# Directions:
Line by line, write out the material exactly.
==== Data below
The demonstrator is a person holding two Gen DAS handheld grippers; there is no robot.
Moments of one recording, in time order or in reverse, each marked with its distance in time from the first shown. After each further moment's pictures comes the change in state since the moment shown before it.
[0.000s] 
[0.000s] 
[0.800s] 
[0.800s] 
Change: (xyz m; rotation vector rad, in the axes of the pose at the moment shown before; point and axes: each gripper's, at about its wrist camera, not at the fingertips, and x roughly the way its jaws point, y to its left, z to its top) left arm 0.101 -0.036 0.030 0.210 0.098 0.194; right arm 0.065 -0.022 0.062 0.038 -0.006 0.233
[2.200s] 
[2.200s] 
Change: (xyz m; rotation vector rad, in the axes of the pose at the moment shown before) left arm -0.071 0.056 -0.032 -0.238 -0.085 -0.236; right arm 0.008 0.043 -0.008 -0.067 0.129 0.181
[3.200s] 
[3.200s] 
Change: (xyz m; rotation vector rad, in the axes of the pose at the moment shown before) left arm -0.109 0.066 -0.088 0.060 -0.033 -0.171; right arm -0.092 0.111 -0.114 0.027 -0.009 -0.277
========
# Result:
The demonstrator is a person holding two Gen DAS handheld grippers; there is no robot.
Moments of one recording, in time order or in reverse, each marked with its distance in time from the first shown. After each further moment's pictures comes the change in state since the moment shown before it.
[0.000s] 
[0.000s] 
[0.800s] 
[0.800s] 
Change: (xyz m; rotation vector rad, in the axes of the pose at the moment shown before; point and axes: each gripper's, at about its wrist camera, not at the fingertips, and x roughly the way its jaws point, y to its left, z to its top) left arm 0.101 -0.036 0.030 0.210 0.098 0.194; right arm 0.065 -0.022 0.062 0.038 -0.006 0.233
[2.200s] 
[2.200s] 
Change: (xyz m; rotation vector rad, in the axes of the pose at the moment shown before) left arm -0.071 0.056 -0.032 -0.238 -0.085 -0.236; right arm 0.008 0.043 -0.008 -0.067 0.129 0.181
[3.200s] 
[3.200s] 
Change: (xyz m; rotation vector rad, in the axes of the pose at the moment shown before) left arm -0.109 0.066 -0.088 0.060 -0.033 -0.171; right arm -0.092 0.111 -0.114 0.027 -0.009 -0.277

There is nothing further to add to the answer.